Consider the parabola $x^2=4y$ and circle $x^2+(y-5{)}^2=r^2(r>0)$. Given that the circle touches the parabola at the points $P$ and $Q$. Let $R$ be the point of intersection of tangents to parabola at $P$ and $Q$ and $S$ be the centre of circle.
Which of the following statement(s) is/are TRUE?
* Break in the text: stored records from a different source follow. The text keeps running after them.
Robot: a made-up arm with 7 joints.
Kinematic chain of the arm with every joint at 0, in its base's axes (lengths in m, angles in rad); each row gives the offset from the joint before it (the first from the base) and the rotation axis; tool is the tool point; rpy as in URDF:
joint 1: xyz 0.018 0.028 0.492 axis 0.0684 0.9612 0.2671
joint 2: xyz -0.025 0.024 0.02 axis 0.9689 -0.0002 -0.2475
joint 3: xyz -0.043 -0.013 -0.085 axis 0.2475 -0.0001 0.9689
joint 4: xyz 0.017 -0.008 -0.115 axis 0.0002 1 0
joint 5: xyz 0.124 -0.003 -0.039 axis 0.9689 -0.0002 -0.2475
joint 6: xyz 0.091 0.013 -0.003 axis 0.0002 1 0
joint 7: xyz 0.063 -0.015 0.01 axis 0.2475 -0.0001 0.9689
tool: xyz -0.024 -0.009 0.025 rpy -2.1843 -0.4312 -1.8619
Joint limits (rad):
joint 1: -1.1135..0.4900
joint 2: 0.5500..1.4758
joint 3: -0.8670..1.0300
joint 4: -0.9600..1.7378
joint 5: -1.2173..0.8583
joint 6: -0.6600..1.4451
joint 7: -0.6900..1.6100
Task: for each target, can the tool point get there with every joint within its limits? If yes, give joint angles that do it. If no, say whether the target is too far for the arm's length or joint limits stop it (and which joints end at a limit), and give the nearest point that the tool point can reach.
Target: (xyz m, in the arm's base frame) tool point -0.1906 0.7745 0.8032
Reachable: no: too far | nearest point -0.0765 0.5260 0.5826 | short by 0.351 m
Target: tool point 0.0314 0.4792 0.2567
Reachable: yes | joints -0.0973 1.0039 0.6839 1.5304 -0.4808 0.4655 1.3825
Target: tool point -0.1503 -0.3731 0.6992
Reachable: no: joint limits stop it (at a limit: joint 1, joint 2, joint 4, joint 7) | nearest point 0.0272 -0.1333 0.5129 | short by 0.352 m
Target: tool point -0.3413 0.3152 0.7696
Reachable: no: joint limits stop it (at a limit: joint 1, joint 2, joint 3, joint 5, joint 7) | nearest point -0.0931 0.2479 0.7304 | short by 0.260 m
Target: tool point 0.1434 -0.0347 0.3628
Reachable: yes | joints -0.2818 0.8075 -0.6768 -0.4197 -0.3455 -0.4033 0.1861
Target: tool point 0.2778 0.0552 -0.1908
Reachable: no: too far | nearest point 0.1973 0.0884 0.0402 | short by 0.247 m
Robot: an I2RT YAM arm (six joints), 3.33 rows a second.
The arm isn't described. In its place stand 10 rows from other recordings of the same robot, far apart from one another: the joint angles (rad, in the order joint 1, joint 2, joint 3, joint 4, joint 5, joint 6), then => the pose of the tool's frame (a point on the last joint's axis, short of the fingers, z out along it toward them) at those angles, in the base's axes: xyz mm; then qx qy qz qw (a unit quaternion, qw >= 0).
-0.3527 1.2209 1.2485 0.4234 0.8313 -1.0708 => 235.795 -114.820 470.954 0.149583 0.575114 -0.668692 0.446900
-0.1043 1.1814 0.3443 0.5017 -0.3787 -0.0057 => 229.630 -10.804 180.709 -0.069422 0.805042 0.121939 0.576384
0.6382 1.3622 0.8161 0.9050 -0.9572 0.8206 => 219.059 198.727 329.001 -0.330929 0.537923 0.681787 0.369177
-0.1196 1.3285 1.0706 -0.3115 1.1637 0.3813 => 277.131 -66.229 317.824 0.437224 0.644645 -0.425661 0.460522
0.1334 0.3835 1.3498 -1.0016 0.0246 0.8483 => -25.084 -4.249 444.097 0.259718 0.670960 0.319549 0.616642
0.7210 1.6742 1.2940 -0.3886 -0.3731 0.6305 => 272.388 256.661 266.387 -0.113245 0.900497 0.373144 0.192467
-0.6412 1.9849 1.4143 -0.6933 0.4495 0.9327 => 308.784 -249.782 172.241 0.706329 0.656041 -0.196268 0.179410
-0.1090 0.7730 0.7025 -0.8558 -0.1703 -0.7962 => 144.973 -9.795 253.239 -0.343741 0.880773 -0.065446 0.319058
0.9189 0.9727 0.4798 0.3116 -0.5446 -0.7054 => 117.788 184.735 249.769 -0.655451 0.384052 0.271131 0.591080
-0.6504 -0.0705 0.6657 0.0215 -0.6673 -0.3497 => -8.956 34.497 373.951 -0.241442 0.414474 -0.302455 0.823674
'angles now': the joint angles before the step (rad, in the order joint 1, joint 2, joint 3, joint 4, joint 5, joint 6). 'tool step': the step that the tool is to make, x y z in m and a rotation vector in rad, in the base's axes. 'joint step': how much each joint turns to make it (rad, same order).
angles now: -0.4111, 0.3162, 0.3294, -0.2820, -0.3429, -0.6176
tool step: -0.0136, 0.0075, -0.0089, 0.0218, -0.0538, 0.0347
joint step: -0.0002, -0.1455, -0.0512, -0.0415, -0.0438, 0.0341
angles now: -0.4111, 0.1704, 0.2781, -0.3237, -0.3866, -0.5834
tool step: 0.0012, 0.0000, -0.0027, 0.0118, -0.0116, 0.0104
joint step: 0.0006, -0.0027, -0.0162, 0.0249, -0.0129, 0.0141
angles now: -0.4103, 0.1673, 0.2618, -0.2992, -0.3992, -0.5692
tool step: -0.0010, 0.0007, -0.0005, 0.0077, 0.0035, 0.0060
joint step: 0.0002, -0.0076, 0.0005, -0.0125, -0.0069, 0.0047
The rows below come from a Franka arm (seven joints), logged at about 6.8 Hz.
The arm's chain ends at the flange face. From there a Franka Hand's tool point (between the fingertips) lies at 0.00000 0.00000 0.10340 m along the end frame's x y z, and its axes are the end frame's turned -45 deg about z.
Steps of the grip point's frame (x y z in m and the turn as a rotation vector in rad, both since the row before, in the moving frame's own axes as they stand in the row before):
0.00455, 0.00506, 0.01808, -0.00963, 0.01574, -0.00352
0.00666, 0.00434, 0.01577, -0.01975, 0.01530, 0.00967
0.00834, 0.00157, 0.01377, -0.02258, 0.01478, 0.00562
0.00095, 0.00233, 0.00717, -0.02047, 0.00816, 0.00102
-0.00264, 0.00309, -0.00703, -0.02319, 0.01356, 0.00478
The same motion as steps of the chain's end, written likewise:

• A. Centroid of $△PQR$ is $\left(0,\frac{7}{9}\right)$.
• B. Distance between chord $PQ$ and directrix of the parabola is $\frac{4}{3}$.
• C. Area of $△PQR$ is $\frac{40}{3\sqrt{3}}$.
• D. The common tangents to the circle and parabola intersect at $(0,-3)$.

Answer 1

Answer: (B), (D)

Putting $x^2=4y$ in equation of given circle, we get $4y+y^2-10y+\left(25-r^2\right)=0$
$\Rightarrow y^2-6y+\left(25-r^2\right)=0$
As parabola is tangent to circle, so discriminant of above equation must be zero.

$\therefore 36=4\left(25-r^2\right)\Rightarrow r=4=$ radius of circle.
Let $y=mx+c$ be tangent to $x^2=4y$, so on solving we get
$x^2-4mx-4c=0$
Put discriminant to zero, we get $m^2=-c$ (condition of tangency) $\therefore y=mx-m^2$ is tangent to parabola $x^2=4y$.
But by applying condition of tangency of above tangent with the given circle, we get
$\frac{|5+m^2|}{\sqrt{1+m^2}}=4\Rightarrow m^4-6m^2-9=0\Rightarrow {\left(m^2-3\right)}^2=0\Rightarrow m=\pm \sqrt{3}$
Points of contact to the parabola will be $P\left(\frac{2}{m_1},\frac{1}{m_1^2}\right)$ & $Q\left(\frac{2}{m_2},\frac{1}{m_2^2}\right)$ i.e. $P\left(\frac{2}{\sqrt{3}},\frac{1}{3}\right)$ & $Q\left(\frac{-2}{\sqrt{3}},\frac{1}{3}\right)$.
$\therefore$ Equation of common tangents will be $y=\pm \sqrt{3}x-3$ which intersect at $R(0,-3)$
Center of circle is $S(0,5)$ & equation of chord $PQ$ is $y=\frac{1}{3}$.
Equations of latus-rectum and directrix of parabola will be $y=1$ and $y=-1$ respectively which are at distances $\frac{2}{3}$ and $\frac{4}{3}$ respectively. Also distance $SM=5-\frac{1}{3}=\frac{14}{3}$.
Clearly centroid of $△PQR$ is $\left(0,\frac{-7}{6}\right)$ and area of $△PQR$ is $\frac{20}{3\sqrt{3}}$.